INSTRUCTIONS TO FOLLOW
Skip the pictures and copy all the data that follows exactly.

--*--

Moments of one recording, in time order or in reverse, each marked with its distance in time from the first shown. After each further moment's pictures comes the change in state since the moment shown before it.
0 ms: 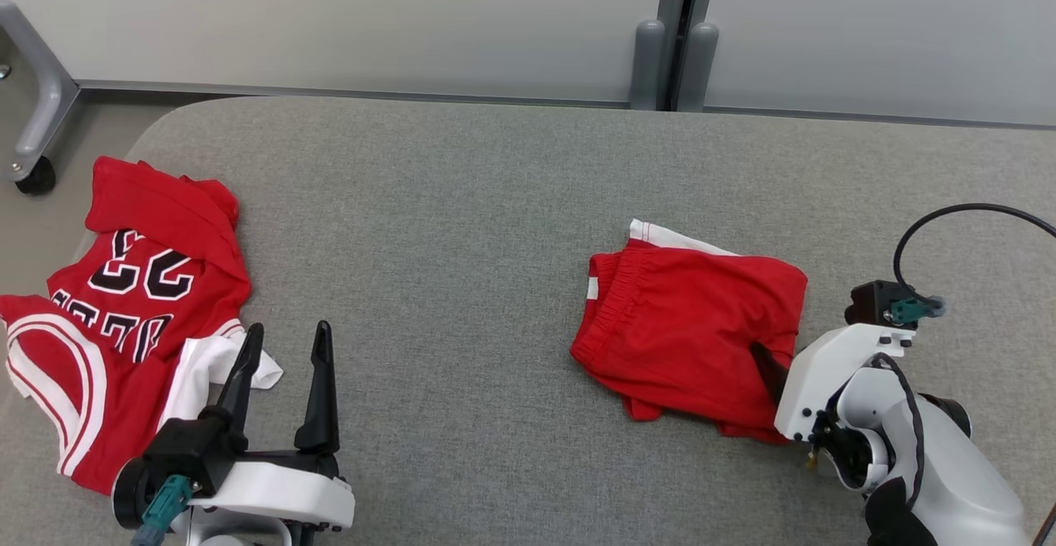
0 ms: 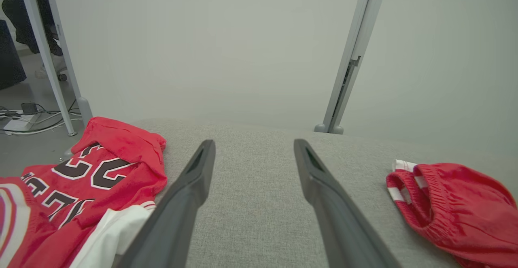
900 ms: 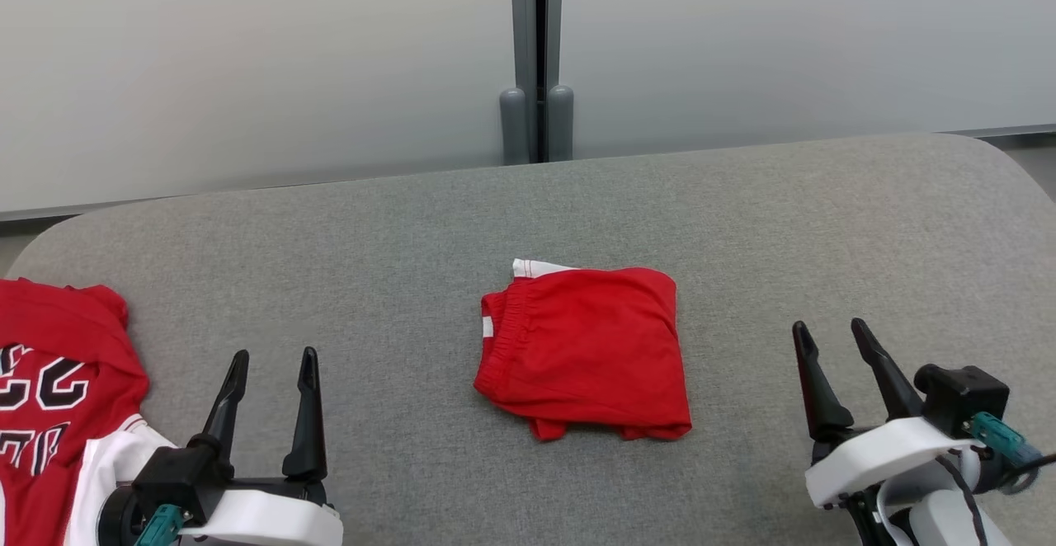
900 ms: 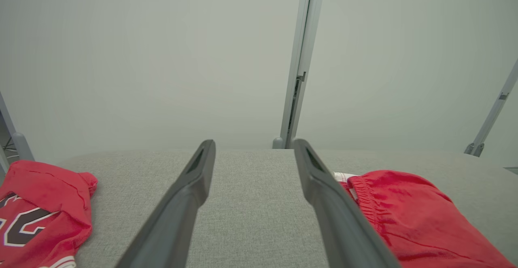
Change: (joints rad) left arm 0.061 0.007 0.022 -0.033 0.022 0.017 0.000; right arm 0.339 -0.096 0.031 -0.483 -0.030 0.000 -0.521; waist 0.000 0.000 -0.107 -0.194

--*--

COMPLETED TASK
Moments of one recording, in time order or in reverse, each marked with its distance in time from the first shown. After each further moment's pictures comes the change in state since the moment shown before it.
0 ms: 
0 ms: 
900 ms: 
900 ms: 
Change: (joints rad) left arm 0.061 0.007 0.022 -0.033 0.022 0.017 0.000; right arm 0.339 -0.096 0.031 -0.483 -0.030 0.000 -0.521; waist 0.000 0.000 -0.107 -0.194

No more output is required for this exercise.